Hey @ming024 , I am working on Arabic which has a different script than English, will that affect the results ? Also, should I use the universal hifigan model?

ming024 commented 3 years ago

@zaidalyafeai I believe the universal HiFiGAN yields the best result for unknown speakers. I also think that there may not be a great performance drop of the pretrained vocoders for different languages, as long as the same preprocessing hyperparameters are used.

zaidalyafeai commented 3 years ago

Thanks @ming024 , I tested both vocoders and indeed the universal is much better. Which preprocessing hyperparameters mostly affect the vocoders?

ming024 commented 3 years ago

@zaidalyafeai the preprocessing parameters should match that of the pretrained vocoders, or there may be strange results.

malradhi commented 2 years ago

@zaidalyafeai @ming024 Did you use the pre-trained one that already exists for the Universal vocoder? Or did you train it from scratch when you used it, for example, with Arabic data? I am trying now to add a pretrained VITS vocoder to the Fastspeech (using the same preprocessing hyperparameters). However, I only get the noisy voice generated. Thanks for your answer in advance!
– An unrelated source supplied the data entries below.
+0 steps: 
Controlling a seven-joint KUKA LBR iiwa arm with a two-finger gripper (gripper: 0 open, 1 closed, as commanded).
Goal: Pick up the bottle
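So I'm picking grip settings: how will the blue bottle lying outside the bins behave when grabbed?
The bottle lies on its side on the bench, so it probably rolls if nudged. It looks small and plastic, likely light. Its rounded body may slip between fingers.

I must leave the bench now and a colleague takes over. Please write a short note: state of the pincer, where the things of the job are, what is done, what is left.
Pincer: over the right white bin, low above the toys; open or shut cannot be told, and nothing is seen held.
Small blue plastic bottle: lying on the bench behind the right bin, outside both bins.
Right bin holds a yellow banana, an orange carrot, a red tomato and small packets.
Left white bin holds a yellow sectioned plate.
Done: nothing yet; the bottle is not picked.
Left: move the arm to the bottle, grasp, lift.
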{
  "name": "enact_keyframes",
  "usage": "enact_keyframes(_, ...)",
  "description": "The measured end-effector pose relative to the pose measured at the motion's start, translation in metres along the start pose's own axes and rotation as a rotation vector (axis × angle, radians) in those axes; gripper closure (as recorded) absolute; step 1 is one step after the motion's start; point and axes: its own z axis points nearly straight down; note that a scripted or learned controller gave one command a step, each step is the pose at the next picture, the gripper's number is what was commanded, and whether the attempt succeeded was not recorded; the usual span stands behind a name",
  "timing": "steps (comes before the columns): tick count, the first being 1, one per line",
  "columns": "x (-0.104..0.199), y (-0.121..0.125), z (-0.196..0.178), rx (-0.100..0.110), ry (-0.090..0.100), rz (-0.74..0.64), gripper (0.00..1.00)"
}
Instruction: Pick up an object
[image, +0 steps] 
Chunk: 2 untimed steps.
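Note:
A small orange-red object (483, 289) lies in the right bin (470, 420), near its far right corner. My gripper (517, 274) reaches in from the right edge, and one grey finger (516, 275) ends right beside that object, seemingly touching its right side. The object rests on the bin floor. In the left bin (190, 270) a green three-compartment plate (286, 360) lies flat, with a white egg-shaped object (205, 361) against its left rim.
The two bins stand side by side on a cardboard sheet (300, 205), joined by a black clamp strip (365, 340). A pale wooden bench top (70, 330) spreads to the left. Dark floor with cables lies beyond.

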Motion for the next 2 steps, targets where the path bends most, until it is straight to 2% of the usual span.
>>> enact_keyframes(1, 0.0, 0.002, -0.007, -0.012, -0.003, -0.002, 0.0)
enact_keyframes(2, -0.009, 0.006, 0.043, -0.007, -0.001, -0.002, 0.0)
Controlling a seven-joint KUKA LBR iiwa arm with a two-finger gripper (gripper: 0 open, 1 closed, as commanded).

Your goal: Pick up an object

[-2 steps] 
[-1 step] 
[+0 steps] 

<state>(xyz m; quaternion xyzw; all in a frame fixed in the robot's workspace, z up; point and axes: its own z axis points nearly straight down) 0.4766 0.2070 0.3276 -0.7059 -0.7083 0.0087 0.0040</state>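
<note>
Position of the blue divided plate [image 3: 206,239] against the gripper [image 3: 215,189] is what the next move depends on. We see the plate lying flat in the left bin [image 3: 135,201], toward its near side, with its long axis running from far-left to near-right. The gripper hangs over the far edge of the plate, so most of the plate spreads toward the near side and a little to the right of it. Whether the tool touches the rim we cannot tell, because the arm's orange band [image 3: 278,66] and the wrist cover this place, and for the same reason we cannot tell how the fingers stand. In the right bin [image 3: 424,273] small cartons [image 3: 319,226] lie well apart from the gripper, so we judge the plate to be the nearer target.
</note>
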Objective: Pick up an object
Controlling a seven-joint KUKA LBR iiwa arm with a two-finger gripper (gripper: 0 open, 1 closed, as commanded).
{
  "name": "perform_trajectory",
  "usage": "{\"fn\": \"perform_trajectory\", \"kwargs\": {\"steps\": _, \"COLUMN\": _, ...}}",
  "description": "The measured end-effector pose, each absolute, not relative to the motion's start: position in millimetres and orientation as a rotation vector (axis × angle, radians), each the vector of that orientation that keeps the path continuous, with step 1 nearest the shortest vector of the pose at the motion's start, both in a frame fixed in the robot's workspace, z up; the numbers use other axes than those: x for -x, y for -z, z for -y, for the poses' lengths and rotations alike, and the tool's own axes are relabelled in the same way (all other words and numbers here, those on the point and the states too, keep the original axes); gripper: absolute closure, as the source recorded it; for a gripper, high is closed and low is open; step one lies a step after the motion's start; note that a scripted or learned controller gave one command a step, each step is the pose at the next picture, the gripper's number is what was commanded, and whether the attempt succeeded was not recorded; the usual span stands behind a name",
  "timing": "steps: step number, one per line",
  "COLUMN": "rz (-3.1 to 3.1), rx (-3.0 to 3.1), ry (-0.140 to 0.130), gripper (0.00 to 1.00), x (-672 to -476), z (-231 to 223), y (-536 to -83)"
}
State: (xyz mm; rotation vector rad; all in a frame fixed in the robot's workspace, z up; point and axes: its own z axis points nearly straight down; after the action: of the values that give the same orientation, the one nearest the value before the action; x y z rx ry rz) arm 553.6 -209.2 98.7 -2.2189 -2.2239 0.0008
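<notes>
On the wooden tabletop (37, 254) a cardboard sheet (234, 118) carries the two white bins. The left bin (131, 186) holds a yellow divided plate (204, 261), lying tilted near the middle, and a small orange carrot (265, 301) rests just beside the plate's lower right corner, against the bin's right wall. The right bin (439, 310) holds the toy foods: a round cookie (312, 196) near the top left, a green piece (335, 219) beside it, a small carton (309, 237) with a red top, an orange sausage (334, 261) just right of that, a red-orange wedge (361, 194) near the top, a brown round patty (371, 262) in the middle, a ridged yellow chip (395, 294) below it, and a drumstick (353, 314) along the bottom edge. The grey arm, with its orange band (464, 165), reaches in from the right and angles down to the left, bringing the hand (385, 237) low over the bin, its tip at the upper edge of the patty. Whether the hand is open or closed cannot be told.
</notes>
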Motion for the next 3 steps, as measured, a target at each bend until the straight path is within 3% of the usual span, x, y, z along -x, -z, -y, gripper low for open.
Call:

JohnHerry commented 1 year ago

@zaidalyafeai @ming024 Did you use the pre-trained one that already exists for the Universal vocoder? Or did you train it from scratch when you used it, for example, with Arabic data? I am trying now to add a pretrained VITS vocoder to the Fastspeech (using the same preprocessing hyperparameters). However, I only get the noisy voice generated. Thanks for your answer in advance!

No, you can not do that. The standard hifigan vocoder, is trained from mel spectrogram into wavform. so it can be used as vocoder to FastSpeech2. Your VITS decoder part 【have nearly the same structure with hifigan】 is trained to generate wavform from the VITS lattent variable "z", not mel-spectrogram. so they are COMPLETElY DIFFERENT.